In the present study, the p65 GTPase Gbp1 was also upregulated by RWE challenge. Gbp1 is a family of p65 GTPases, and despite a high degree of sequence identity and the presence of an identical CaaX sequence with muGBP2, muGbp1 has a very homogeneous cytoplasmic distribution and fails to localize to intracellular vesicles [34], [35]. muGbp2 is induced in Ifn-treated macrophages and fibroblasts, and found in both a granular distribution throughout the cytoplasm and localized to vesicle populations of heterogeneous sizes [34], [35]. The localization of muGbp2 to vesicles is dependent on its isoprenylation. The different intracellular distributions of these two closely related family members suggests differential function(s). Studies have shown that Gbps are selectively up-regulated in vitro by a set of proinflammatory cytokines and Tlr agonists, as well as in vivo after Listeria monocytogenes and Toxoplasma gondii infection [14], [36]. After Ifngγ stimulation, Gbp1, 2, 3, 6, 7, and 9 are associated with intracellular Toxoplasma parasites; interestingly, virulent Toxoplasma interferes with mGbp recruitment [37]. Murine Gbp2 has been shown to inhibit replication of both vesicular stomatitis virus (VSV) and encephalomyocarditis virus (EMCV). The enzyme activity of p65 GTPase is not required for VSV inhibition, but is required for inhibition of EMCV, suggesting different mechanisms of inhibition for the two viruses [38]. Taken together, Gbps comprise an important set of host defense molecules. However, their precise role in allergic inflammation needs to be determined.

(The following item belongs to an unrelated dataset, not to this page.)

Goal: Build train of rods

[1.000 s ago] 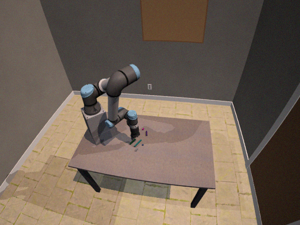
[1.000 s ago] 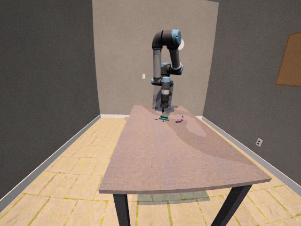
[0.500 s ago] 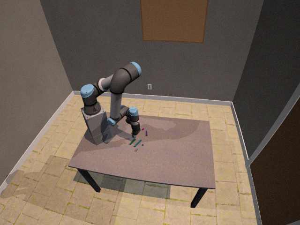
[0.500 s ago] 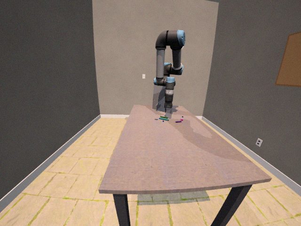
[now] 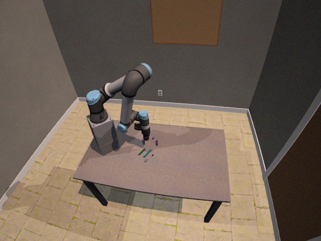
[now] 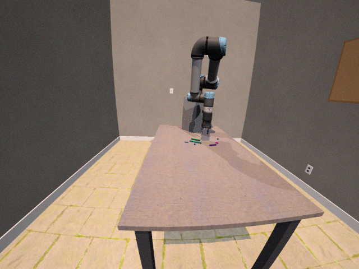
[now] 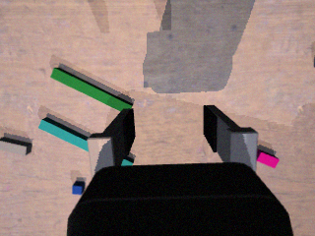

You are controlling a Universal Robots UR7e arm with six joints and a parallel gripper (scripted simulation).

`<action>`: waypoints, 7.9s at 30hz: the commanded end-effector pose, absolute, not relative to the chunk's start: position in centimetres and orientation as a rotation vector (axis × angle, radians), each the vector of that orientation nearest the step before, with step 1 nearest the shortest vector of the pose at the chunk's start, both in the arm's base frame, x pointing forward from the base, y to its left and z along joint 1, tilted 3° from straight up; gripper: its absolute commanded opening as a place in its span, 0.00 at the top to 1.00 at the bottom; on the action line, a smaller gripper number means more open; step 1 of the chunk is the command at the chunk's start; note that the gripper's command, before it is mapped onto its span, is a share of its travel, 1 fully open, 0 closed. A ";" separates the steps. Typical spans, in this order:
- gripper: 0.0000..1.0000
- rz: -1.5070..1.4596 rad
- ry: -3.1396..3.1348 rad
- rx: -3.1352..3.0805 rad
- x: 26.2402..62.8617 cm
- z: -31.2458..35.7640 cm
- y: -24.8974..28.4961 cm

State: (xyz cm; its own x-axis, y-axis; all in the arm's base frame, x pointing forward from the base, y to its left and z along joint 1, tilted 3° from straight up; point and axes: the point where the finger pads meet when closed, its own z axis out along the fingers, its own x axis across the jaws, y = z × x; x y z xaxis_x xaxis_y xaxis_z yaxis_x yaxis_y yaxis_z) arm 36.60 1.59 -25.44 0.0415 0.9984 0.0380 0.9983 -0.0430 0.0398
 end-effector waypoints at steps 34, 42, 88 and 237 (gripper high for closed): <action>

We demonstrated that RWE challenge upregulated Gadd45g by an Ifng-independent mechanism. Prior reports show that Gadd45g knockout mice are severely impaired in their capacity to activate p38 and JNK in response to TCR signaling, and produce much less Ifng upon re-stimulation, suggesting its role in the Th1 response [12], [39]. Thus upregulation of Gadd45g in response to allergen challenge could be important in counter-balancing extreme Th2 deviation.

Finally, our data also demonstrate that the Th1 genes remain upregulated longer than the Th2 genes. Taken together with the prolonged Th2 inflammation in Ifng-deficient mice, this suggests that persistent expression of these Th1-associated genes could be a physiological mechanism to resolve allergic inflammation after cessation of allergen exposure. Future studies conducted in allergen-sensitized mice with disruption of Gbp1, Iigp, Tgtp, Socs1, Cxcl9, Cxcl10 and Gadd45g genes will help dissect how these Ifng-dependent and -independent Th1-associated genes regulate allergic airway inflammation.